Data extracted from a collection:
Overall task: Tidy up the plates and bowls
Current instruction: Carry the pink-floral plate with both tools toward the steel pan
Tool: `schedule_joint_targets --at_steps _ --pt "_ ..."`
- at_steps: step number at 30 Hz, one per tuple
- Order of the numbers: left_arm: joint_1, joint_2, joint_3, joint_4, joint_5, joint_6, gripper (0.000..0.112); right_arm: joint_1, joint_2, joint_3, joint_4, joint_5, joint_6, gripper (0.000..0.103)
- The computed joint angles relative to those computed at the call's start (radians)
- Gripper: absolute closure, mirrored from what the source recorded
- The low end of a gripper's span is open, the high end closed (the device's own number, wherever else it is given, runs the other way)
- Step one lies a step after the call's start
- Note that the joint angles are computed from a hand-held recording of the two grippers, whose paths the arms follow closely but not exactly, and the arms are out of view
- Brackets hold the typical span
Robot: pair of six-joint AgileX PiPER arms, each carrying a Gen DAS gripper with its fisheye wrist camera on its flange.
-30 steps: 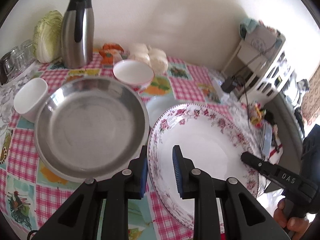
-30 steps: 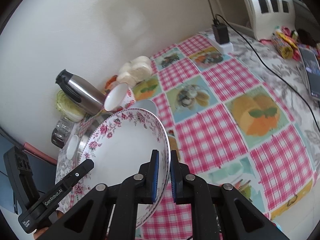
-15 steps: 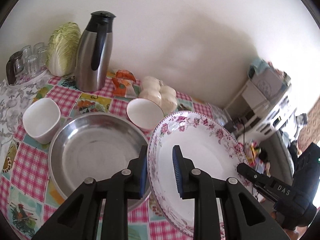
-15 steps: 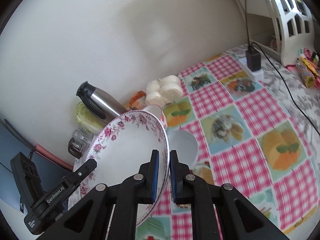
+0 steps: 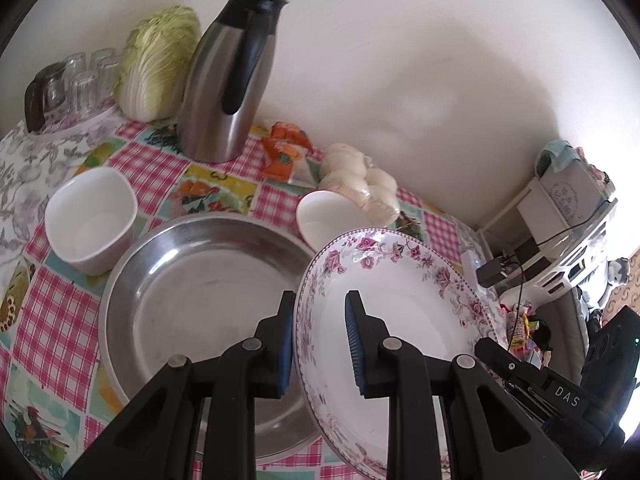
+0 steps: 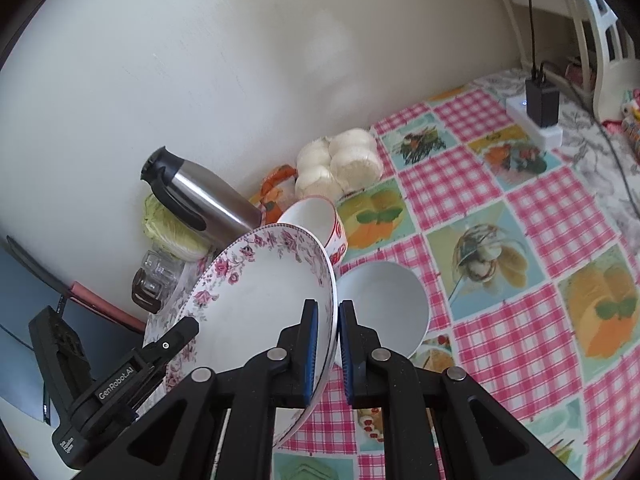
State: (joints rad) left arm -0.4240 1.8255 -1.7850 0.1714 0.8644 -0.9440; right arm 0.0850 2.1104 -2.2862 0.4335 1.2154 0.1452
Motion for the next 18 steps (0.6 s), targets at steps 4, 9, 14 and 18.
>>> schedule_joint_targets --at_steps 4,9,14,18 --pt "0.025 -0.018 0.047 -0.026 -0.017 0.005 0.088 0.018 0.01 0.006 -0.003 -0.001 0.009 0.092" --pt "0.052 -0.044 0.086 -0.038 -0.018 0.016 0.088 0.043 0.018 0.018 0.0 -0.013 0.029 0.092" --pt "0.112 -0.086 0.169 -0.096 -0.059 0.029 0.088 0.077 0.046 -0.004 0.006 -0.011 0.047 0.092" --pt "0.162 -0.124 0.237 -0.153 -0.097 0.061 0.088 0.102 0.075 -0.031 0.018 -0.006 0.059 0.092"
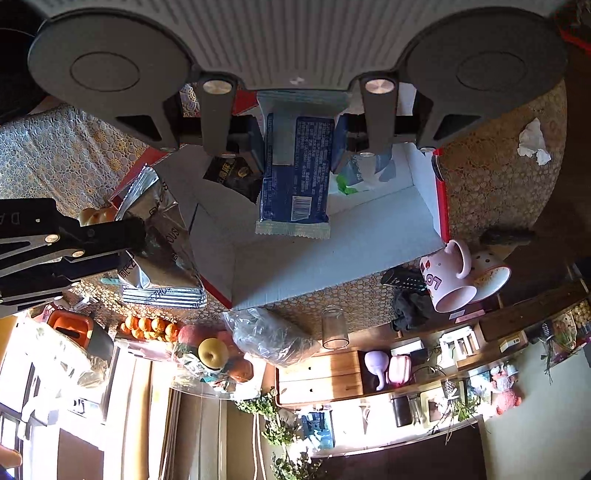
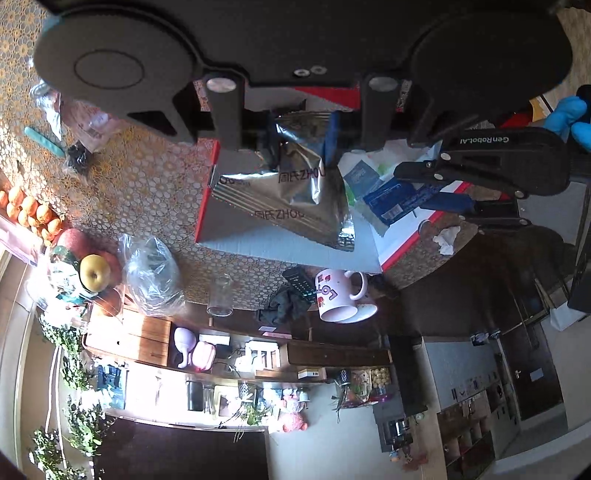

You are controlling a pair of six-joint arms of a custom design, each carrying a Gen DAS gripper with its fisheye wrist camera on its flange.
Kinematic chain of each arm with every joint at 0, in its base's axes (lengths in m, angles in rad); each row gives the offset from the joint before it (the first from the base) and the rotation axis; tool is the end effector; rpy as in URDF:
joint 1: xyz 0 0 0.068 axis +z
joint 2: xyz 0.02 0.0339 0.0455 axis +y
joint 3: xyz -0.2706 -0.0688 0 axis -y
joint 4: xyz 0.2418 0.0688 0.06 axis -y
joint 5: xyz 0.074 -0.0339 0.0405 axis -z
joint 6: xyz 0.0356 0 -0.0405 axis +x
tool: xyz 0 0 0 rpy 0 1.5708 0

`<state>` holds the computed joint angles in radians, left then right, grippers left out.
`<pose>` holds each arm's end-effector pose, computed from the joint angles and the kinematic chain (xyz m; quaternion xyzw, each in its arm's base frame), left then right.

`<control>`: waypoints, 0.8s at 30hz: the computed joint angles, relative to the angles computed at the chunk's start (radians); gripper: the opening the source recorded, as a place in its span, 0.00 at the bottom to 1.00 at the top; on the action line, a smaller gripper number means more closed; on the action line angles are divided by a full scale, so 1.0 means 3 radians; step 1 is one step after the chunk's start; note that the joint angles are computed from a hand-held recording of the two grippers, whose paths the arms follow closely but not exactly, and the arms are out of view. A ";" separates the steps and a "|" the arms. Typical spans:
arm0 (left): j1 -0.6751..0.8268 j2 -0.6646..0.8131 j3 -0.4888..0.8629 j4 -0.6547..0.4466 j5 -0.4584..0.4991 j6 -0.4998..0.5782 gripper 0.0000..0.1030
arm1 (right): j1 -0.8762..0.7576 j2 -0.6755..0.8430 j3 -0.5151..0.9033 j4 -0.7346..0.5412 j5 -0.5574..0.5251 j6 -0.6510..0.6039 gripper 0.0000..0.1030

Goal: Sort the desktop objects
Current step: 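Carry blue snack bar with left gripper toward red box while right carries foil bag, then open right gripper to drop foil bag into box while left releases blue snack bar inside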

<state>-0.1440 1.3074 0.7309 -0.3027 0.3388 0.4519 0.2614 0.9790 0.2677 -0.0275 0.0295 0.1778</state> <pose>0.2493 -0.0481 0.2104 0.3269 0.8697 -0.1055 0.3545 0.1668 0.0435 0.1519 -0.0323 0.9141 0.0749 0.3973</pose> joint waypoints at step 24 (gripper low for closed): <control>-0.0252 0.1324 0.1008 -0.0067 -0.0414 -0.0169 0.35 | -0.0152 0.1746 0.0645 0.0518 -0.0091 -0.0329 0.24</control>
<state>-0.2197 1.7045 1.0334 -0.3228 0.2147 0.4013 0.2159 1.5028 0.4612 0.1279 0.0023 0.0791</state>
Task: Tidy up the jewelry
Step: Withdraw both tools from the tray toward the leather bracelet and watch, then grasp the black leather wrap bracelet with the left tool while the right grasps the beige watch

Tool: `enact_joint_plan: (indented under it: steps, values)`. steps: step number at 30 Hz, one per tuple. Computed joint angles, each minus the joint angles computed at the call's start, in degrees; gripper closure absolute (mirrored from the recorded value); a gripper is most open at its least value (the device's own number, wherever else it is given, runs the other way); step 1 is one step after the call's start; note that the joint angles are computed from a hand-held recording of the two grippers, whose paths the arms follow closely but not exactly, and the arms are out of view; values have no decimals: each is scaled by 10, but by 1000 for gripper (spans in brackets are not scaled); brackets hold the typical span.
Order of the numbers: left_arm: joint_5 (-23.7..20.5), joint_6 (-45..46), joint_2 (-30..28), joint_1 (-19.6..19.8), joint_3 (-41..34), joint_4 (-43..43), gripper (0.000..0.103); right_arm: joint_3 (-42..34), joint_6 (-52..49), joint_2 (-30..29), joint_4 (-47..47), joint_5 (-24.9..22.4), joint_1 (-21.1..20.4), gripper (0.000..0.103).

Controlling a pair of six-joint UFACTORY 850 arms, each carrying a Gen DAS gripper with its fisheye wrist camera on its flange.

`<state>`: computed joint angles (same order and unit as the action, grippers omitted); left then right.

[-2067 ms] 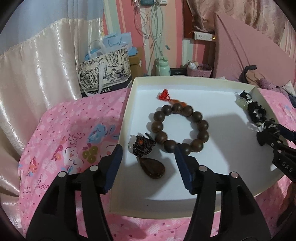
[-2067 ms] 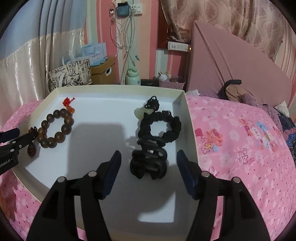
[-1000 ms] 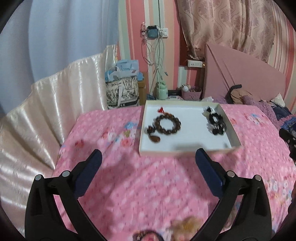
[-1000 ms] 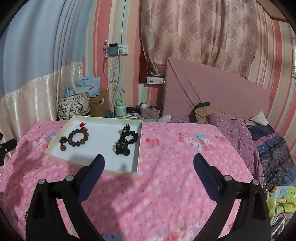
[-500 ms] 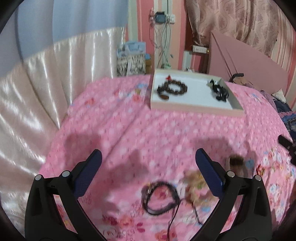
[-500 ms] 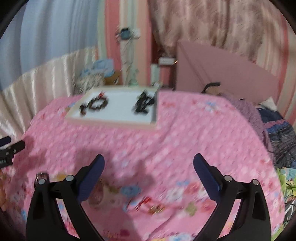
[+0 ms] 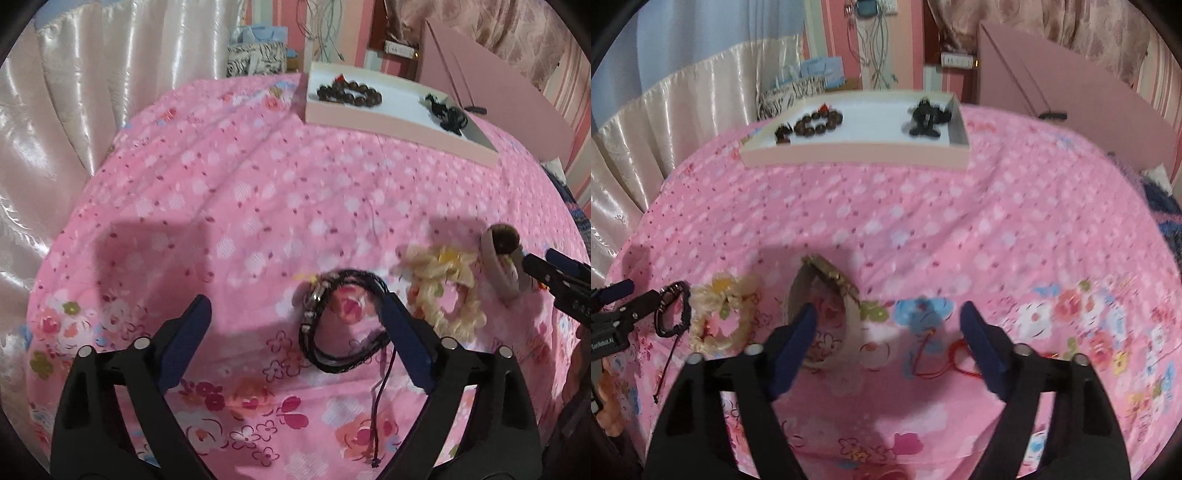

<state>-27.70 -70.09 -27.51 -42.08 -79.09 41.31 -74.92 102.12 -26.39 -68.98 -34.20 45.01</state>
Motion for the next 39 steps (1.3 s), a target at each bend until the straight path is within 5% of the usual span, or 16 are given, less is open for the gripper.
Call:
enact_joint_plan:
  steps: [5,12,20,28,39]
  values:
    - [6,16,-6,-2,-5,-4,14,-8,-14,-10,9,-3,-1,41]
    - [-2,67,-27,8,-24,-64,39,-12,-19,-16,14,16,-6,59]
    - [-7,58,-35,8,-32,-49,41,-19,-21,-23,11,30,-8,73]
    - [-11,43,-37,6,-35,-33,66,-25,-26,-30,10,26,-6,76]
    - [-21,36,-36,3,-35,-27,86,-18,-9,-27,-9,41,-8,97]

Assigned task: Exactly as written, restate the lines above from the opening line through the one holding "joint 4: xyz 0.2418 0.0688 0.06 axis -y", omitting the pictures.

Response:
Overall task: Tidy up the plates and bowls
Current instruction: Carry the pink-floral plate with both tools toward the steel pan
Tool: `schedule_joint_targets --at_steps _ --pt "_ ..."`
- at_steps: step number at 30 Hz, one per tuple
- Order of the numbers: left_arm: joint_1, joint_2, joint_3, joint_4, joint_5, joint_6, gripper (0.000..0.112); right_arm: joint_1, joint_2, joint_3, joint_4, joint_5, joint_6, gripper (0.000..0.103)
- The computed joint angles relative to those computed at the call's start (radians)
- Gripper: absolute closure, mirrored from what the source recorded
- The low end of a gripper's span is open, the high end closed (the device's own number, wherever else it is given, runs the other way)
- Step one lies a step after the call's start
- Note that the joint angles are computed from a hand-held recording of the two grippers, whose paths the arms follow closely but not exactly, and the arms are out of view
- Brackets hold the typical span
Robot: pair of six-joint AgileX PiPER arms, each carrying a Gen DAS gripper with its fisheye wrist camera on its flange.
-30 steps: 
-30 steps: 
-15 steps: 
-15 steps: 
+0 steps: 
+0 steps: 
State: (joints rad) left arm -0.4240 1.8255 -1.7850 0.1714 0.8644 -0.9440; right arm 0.0850 2.1104 -2.2862 0.4335 1.2154 0.1452
Motion for the next 18 steps (0.6 s), targets at steps 4, 9, 14 and 18.
>>> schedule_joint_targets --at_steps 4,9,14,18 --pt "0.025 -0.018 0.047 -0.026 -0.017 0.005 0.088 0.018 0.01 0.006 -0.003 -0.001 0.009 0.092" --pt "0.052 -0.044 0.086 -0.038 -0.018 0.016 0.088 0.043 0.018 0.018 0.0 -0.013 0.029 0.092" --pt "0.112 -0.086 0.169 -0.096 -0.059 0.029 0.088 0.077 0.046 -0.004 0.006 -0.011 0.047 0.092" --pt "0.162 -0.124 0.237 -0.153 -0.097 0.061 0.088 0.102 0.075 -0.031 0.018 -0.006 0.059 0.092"

You are controlling a pair of six-joint arms of a custom design, each carrying a Gen DAS gripper with its fisheye wrist camera on its flange.
Kinematic chain of each arm with every joint at 0, in its base's axes (lengths in m, angles in rad); each row gives the offset from the joint before it (the first from the base) and the rotation axis; tool is the end effector; rpy as in URDF:
joint 1: xyz 0 0 0.068 axis +z
joint 2: xyz 0.02 0.0339 0.0455 axis +y
joint 3: xyz -0.2706 -0.0688 0 axis -y
joint 4: xyz 0.2418 0.0688 0.06 axis -y

No other output was requested.